Richard Fuchs, KIT Forscher

„Die Handelspartner Europas verwenden im Durchschnitt mehr als doppelt so viel Düngemittel wie wir, auch der Pestizideinsatz hat bei den meisten zugenommen“, erklärt Fuchs. Das müsse sich ändern. „Die EU kann ihre Standards nicht anderen Ländern aufzwingen, das wäre ein Eingriff in die Souveränität. Aber als zweitgrößter Agrarimporteur der Welt kann Europa verlangen, dass die Güter für den Binnenmarkt bestimmte ökologische Kriterien erfüllen“, erklärte der Forscher im Gespräch mit den BNN.

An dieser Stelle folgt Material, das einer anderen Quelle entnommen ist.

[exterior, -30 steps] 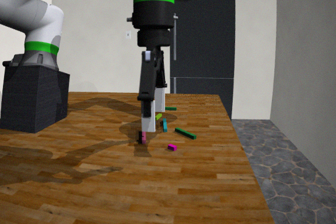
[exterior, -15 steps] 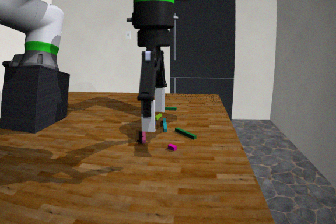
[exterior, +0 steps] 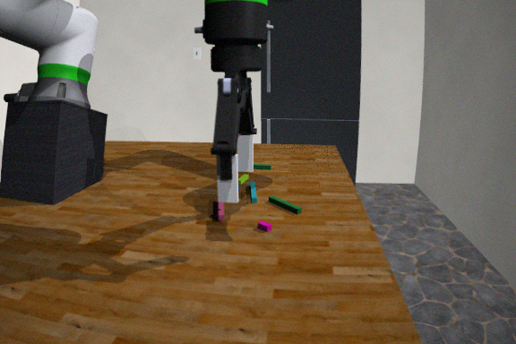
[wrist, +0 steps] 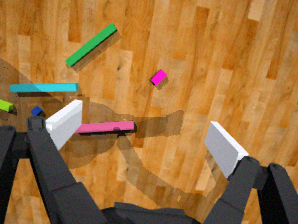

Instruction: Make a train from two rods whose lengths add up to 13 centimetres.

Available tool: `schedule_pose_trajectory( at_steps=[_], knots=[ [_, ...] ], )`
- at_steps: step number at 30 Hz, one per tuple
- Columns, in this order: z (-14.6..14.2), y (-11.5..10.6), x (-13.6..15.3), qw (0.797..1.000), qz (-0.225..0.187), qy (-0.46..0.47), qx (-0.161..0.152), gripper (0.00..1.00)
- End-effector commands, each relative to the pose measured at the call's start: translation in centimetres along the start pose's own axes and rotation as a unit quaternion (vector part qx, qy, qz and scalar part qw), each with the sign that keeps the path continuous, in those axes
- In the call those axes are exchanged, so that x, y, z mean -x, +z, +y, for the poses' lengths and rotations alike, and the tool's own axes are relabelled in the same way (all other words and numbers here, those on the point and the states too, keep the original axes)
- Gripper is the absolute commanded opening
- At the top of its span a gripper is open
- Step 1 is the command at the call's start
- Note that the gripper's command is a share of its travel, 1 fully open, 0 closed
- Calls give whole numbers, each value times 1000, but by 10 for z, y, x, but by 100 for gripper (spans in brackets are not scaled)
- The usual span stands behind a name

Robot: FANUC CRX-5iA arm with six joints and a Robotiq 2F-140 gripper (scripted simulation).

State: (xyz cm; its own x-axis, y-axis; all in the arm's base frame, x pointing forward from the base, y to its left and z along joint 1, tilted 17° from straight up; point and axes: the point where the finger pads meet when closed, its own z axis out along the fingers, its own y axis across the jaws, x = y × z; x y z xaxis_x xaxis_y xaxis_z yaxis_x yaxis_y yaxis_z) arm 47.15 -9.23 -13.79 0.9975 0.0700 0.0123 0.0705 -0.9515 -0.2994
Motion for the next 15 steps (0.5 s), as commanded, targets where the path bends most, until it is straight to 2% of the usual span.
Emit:
schedule_pose_trajectory(
  at_steps=[1, 8, 10, 15],
  knots=[
    [0, 0, 0, 1000, 0, 0, 0, 100],
    [-3, 0, -4, 999, 0, -33, 0, 100],
    [-11, 0, -13, 993, 0, -114, 0, 100],
    [-19, 0, -21, 981, 0, -193, 0, 100]
  ],
)
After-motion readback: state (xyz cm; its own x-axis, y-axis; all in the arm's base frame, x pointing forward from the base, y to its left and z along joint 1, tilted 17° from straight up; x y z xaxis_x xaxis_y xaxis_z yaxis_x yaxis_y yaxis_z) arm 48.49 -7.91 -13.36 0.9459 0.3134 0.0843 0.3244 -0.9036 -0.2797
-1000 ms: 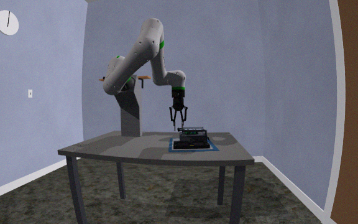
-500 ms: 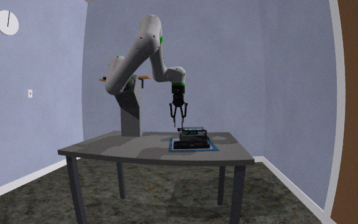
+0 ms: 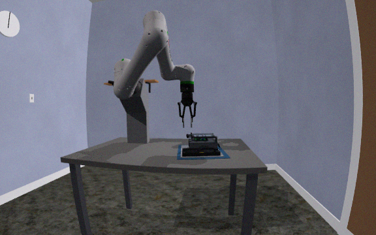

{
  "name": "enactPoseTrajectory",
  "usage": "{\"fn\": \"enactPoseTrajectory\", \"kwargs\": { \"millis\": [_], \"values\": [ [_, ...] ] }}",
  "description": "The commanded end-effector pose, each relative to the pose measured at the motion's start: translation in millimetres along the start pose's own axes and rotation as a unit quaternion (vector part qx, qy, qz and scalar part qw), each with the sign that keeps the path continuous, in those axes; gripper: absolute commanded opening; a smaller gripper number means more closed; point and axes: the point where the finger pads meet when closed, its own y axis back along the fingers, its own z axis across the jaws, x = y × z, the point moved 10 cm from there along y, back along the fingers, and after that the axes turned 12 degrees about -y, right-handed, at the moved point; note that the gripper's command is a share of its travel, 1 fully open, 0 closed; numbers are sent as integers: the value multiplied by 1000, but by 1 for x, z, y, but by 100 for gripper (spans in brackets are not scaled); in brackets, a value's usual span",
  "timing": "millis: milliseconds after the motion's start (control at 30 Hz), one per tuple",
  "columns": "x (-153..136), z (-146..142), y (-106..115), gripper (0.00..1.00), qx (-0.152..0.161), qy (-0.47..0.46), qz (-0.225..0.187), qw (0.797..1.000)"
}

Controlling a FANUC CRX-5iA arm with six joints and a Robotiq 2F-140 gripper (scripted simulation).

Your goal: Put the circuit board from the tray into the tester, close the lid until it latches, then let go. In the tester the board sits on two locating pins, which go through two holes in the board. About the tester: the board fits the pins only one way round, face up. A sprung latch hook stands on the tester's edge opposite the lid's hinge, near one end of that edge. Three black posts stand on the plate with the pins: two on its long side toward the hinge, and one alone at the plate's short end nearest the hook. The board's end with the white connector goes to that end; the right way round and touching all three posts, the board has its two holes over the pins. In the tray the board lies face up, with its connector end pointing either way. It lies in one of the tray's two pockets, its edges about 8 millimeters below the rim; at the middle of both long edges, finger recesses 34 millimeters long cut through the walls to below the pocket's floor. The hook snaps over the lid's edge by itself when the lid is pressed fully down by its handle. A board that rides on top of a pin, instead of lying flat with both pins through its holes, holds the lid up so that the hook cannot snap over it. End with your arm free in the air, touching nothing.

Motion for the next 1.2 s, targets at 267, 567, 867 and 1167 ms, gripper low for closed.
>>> {"fn": "enactPoseTrajectory", "kwargs": {
  "millis": [267,567,867,1167],
  "values": [
    [0,0,23,30,-1,0,0,1000],
    [0,0,28,30,-1,0,0,1000],
    [0,0,28,100,-1,0,0,1000],
    [0,0,28,100,-1,0,0,1000]
  ]
}}
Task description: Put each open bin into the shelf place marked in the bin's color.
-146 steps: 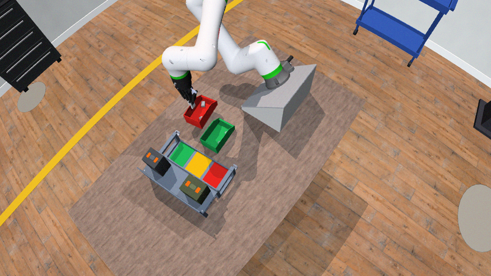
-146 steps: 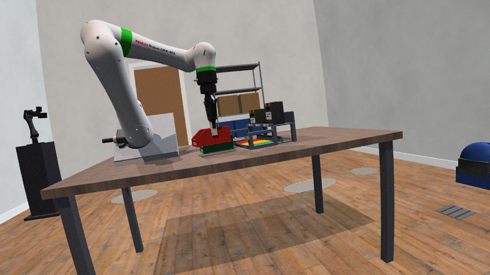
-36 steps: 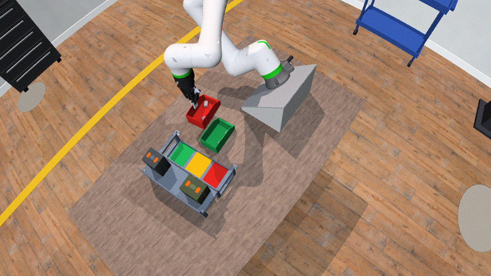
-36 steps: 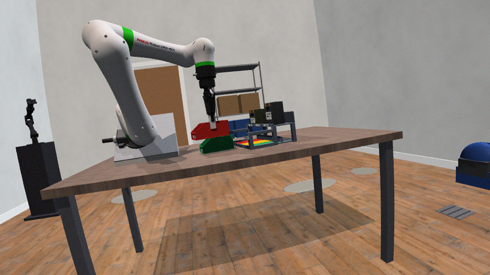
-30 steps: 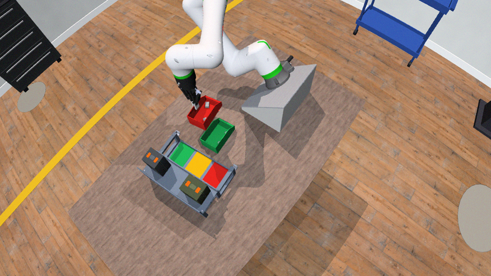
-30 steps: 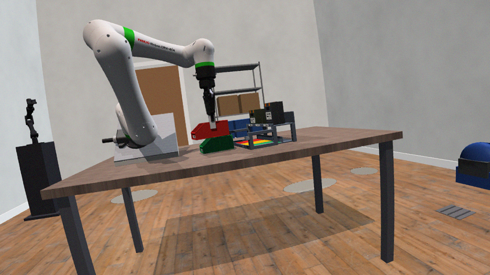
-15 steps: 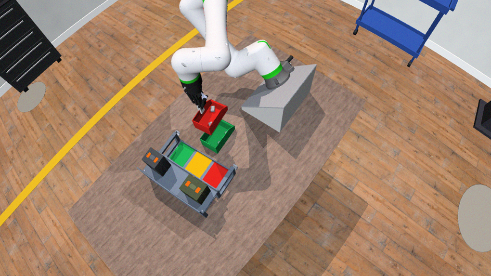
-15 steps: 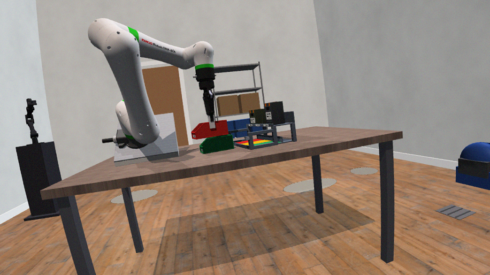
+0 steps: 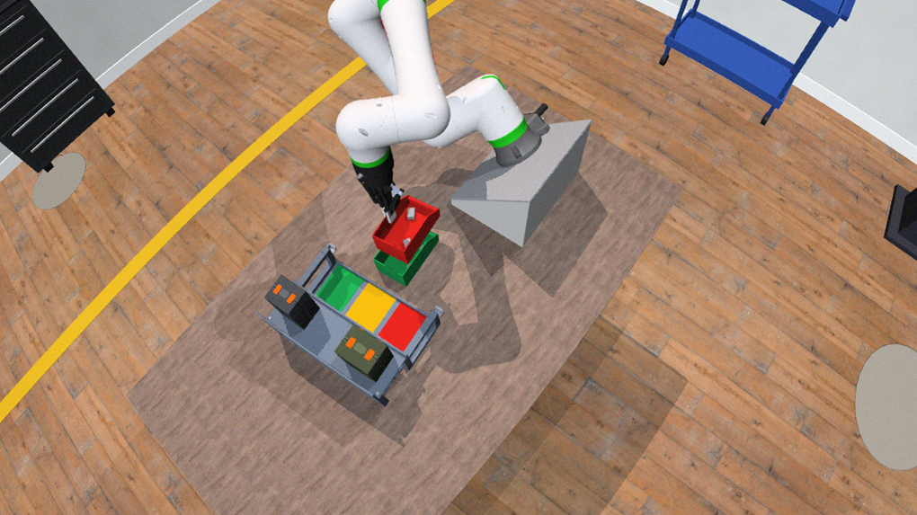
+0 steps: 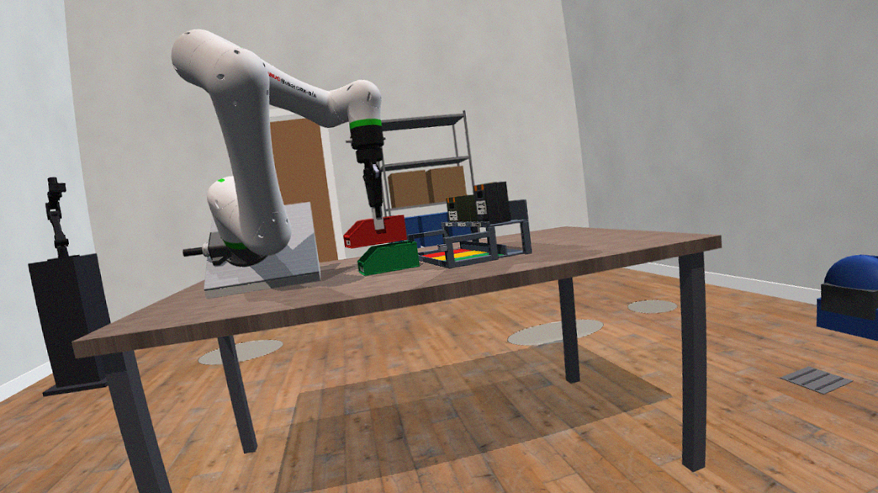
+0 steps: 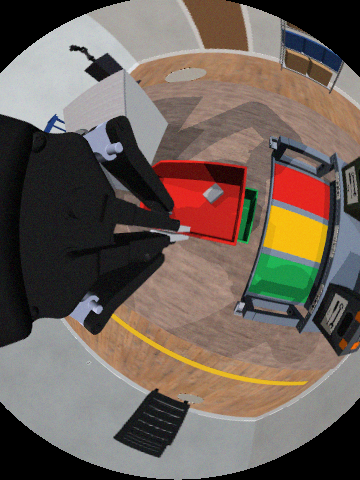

KIT-Experten befürworten den Einsatz der Crispr-Genschere bei Nutzpflanzen

Fuchs ist überzeugt, dass sich die ausländischen Agrarexporteure darauf einstellen könnten – wovon wiederum deren eigene Umwelt profitieren würde. Als eine Möglichkeit, den Einsatz von Schädlingsvernichtungsmitteln zu reduzieren und die Ernteeinträge zu steigern, schlägt er die Verbesserung der Nutzpflanzen mithilfe der Gen-Schere Crispr vor. Diese Technologie ist in der EU bislang stark reglementiert.

In dem „Nature“-Artikel schlägt das KIT-Forscherteam vor, den Konsum von Fleisch und Milchprodukten in der EU langfristig zu reduzieren, um die Agrarimporte zu verringern. Die Bildungssysteme müssten den Zusammenhang zwischen Konsum und Umweltkosten besser vermitteln, finden sie.

Geringere Produktion von Biokraftstoffen würde Wälder schonen

Europa solle zudem die eigene Produktion nach Öko-Standards ankurbeln, indem etwa brachliegende Gebiete mit geringer Artenvielfalt zu landwirtschaftlichen Flächen umfunktioniert werden. Das habe eine bremsende Wirkung auf die voranschreitende Entwaldung in den Tropen. Schließlich könne die EU die Produktion von Biokraftstoffen aus importierten Pflanzen verringern, die eine intensivere Landnutzung und Waldvernichtung in Drittländern mit sich bringe.

Richard Fuchs gibt zu, dass die Maßnahmen teilweise nicht einfach umzusetzen sind. „Wir sollten daher über eine Kompromisslösung diskutieren. Agrar-Importe, eigene Produktion in der EU und unser Konsum: An einer dieser drei Stellschrauben müssen wir drehen, um einen guten Klima-Deal für den Planeten zu erreichen“, sagt er. Laut Fuchs ist der Deutsche Bauernverband an Öko-Handlungsempfehlungen des KIT interessiert. Die EU-Kommisssionchefin Ursula von der Leyen hat sich bei den kritischen Forschern demnach noch nicht gemeldet.